Are polynomials with only real zeros log concave functions? In this comment, Richard Stanley mentions that polynomials with only real roots are log concave functions. Can somebody provide a reference for this result? I can't find it anywhere. I am in particular interested to know if the result holds for polynomials in more than one dimension.
Also, does anybody know other results about the log-concavity of polynomials as functions?
(To be clear I'm not talking about log-concave polynomials in the sense that their coefficients form a log-concave sequence.)
 A: I'd like to outline possible two ways.

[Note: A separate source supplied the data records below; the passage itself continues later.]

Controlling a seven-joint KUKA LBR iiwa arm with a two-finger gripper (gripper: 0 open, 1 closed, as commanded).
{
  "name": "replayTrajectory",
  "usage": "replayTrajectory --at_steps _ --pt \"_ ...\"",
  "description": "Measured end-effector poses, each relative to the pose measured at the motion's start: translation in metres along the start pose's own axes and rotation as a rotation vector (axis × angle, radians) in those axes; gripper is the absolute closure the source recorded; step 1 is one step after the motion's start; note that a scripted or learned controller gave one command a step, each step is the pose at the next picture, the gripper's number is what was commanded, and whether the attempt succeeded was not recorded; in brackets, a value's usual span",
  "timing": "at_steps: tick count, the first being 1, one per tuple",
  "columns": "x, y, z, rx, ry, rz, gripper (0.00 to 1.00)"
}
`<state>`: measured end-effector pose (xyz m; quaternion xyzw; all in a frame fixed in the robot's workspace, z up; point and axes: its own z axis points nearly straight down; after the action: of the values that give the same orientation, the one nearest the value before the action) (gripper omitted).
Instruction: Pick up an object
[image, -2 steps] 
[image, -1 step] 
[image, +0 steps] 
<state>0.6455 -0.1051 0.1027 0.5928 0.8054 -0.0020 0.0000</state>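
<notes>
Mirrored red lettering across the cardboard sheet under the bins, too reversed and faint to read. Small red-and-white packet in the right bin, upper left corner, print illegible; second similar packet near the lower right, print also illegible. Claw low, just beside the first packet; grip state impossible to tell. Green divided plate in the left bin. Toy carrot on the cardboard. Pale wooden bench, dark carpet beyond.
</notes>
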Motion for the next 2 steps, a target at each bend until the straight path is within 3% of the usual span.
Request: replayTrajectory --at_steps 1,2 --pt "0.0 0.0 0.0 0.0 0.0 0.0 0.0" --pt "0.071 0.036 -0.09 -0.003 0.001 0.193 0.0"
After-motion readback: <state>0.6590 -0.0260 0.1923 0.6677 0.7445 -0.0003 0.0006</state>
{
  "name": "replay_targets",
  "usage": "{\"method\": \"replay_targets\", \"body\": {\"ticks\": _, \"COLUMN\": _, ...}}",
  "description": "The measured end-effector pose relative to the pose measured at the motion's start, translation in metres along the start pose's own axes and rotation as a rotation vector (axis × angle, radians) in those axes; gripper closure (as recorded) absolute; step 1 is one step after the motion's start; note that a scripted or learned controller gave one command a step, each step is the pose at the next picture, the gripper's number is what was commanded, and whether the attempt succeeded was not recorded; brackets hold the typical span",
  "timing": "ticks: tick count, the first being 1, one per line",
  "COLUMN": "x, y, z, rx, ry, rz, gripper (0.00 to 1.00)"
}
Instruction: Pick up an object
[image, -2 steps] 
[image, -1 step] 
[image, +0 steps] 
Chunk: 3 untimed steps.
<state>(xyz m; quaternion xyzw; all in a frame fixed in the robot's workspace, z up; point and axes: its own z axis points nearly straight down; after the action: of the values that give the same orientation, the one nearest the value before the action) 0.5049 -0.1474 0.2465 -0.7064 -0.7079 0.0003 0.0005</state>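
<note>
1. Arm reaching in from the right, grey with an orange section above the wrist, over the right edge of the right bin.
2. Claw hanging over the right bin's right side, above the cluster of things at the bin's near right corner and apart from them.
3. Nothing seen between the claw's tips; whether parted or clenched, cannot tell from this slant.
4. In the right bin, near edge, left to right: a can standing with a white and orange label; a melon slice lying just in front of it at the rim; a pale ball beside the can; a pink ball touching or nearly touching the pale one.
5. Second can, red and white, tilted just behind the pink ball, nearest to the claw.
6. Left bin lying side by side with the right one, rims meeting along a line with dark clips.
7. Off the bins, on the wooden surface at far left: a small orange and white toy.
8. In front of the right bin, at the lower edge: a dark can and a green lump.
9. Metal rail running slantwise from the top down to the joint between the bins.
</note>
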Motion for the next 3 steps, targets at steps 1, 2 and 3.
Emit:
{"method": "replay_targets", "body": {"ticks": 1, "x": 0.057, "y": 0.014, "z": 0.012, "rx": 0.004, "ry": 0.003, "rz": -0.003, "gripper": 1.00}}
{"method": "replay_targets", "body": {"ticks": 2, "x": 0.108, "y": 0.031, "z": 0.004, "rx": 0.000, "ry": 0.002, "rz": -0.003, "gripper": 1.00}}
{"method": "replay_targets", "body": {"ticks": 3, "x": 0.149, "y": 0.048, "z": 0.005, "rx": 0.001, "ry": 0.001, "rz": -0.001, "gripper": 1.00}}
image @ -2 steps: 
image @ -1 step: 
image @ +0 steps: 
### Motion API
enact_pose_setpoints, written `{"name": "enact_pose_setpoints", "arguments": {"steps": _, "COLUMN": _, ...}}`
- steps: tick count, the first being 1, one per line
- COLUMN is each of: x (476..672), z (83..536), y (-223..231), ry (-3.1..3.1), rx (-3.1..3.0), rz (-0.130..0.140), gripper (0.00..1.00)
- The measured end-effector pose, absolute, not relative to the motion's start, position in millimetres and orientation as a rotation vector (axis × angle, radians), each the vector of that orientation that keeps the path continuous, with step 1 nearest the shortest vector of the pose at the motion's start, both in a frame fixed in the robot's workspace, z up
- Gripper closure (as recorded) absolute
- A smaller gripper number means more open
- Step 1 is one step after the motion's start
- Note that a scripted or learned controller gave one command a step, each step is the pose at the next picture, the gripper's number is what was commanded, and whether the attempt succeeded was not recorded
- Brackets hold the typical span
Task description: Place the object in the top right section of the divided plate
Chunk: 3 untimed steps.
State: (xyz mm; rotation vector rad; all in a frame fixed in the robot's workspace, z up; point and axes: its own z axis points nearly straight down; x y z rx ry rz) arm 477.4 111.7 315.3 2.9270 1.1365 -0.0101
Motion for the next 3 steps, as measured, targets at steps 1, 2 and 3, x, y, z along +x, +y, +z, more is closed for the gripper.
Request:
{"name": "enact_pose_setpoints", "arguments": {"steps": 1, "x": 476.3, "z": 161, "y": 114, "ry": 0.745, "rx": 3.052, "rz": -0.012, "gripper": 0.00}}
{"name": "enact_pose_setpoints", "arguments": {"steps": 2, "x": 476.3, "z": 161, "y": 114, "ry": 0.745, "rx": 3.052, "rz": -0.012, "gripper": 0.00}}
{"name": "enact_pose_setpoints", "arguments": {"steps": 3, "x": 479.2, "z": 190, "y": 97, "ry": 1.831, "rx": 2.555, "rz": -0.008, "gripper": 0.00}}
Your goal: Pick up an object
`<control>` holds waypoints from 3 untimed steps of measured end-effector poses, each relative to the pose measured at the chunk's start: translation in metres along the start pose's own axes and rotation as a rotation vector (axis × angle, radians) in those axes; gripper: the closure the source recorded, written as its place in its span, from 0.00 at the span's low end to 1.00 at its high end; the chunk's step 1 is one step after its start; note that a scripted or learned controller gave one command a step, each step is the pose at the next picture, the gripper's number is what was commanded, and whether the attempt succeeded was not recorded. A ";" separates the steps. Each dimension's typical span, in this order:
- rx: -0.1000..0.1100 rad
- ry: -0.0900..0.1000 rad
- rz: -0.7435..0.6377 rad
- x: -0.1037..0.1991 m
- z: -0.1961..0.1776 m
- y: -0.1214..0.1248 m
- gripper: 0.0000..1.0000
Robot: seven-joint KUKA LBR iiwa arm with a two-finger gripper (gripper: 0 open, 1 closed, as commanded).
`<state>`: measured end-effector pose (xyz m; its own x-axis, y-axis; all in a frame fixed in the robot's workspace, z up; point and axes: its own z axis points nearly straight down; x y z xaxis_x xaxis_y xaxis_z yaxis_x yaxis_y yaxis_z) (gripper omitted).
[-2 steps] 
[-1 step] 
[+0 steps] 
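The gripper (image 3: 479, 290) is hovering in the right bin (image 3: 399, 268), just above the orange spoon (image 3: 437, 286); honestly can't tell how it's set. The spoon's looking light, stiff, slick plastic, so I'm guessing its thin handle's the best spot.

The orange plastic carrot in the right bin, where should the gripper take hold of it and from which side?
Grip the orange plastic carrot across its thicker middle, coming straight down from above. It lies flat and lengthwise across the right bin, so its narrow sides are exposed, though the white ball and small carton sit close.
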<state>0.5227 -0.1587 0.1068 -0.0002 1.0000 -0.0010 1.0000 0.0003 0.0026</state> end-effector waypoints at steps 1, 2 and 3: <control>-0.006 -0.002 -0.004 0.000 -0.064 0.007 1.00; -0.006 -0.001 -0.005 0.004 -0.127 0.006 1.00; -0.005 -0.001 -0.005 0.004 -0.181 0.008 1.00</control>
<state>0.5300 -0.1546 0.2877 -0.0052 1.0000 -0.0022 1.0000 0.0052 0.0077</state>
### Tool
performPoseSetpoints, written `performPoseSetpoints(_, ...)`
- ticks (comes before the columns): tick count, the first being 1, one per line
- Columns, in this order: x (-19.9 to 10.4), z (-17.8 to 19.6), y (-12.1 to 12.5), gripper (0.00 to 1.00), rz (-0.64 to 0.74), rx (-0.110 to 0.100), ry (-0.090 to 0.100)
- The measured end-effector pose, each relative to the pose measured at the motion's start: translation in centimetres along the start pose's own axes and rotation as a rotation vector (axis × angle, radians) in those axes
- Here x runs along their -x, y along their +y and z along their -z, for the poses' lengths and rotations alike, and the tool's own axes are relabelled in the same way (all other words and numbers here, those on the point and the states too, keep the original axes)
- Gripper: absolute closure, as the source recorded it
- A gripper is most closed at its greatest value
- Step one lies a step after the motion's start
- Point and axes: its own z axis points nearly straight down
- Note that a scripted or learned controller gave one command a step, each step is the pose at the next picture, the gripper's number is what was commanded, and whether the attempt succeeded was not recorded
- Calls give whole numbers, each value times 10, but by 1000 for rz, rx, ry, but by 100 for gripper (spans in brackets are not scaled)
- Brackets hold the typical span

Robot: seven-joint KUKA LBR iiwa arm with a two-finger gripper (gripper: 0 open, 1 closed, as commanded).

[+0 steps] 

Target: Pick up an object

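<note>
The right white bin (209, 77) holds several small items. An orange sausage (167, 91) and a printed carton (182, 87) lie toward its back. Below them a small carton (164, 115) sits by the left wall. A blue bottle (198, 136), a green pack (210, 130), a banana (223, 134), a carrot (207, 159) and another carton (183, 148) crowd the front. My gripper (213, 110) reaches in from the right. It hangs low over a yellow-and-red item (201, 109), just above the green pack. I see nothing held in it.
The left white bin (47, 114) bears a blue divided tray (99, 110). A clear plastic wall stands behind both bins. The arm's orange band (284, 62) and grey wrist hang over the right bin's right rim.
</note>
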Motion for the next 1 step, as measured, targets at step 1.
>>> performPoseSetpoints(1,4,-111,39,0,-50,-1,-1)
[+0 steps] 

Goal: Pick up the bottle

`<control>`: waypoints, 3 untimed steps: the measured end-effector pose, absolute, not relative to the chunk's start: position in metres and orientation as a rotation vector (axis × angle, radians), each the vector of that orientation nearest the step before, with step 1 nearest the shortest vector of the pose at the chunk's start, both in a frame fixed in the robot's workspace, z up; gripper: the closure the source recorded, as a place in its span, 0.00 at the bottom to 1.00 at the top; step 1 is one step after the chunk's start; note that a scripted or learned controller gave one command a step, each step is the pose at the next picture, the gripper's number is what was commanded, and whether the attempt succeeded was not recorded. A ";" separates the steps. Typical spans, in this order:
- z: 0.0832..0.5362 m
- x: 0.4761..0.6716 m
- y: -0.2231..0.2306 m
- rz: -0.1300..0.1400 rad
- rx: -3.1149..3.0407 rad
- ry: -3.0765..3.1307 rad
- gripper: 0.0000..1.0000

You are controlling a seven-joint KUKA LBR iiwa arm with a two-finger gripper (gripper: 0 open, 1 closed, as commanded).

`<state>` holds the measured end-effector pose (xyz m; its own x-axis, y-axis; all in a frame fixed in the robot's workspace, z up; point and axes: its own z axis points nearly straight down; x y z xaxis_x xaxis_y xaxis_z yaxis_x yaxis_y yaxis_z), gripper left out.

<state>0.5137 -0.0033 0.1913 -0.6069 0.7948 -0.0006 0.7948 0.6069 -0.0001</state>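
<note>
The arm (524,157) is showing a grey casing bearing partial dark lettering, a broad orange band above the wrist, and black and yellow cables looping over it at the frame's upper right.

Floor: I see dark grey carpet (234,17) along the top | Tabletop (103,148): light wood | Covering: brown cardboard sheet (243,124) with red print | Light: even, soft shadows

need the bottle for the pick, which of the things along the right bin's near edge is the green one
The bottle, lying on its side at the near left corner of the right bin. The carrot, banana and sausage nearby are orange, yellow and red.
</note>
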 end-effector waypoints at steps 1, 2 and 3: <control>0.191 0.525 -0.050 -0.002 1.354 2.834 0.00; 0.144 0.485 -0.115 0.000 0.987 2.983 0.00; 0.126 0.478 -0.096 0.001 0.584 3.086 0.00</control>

Method 1: Note, this only works when $p$ has negative roots. Then the coefficients of $p$ are positive. We know by Newton's Inequalities that these coefficients form an ultra log-concave sequence. Hence, by Shephard's Theorem (1960), we can realize $p$ as the relative Steiner polynomial $\text{Vol}(K + xL) = \sum_{k=0}^{n} \binom{n}{k} W_{k}(K;L) x^{k}$ of two convex bodies $K,L$. From there, the Brunn-Minkowski Inequality gives you log-concavity of $p$ as a univariate function of $x$.
Method 2: Use the fact that the roots of $p'$ interlacing the roots of $p$ (this is a consequence of the Mean-Value Theorem applied to the intervals $(\lambda_{i},\lambda_{i+1})$ where $\lambda_{1},\dots,\lambda_{n}$ are the roots of $p$). Then use Lemma 10.21 from a lecture note by Shayan O. Gharan on $p$ and $p'$. Note the Wronskian $W[p,p'] = p \cdot p'' - (p')^{2}$ is just the numerator of the second derivative of $\log p(x)$ (its denominator is $p^{2}$). Then use the fact that log-concavity of a function is equivalent to nonpositivity of the second derivative of $\log p(x)$. (Sorry I'm a bit lazy to type out the proof of Lemma 10.21 here).
Best wishes.
EDIT: I embarrassingly realized there is an extremely elementary method, which is just to write $p(x) = \prod_{i=1}^{n} (x - \lambda_{i})$ and then observe that $\log p(x) = \sum_{i=1}^{n} \log (x - \lambda_{i})$. The summation of concave functions is concave and it isn't difficult to verify that each $\log (x - \lambda_{i})$ is concave on their appropriate domain of definition.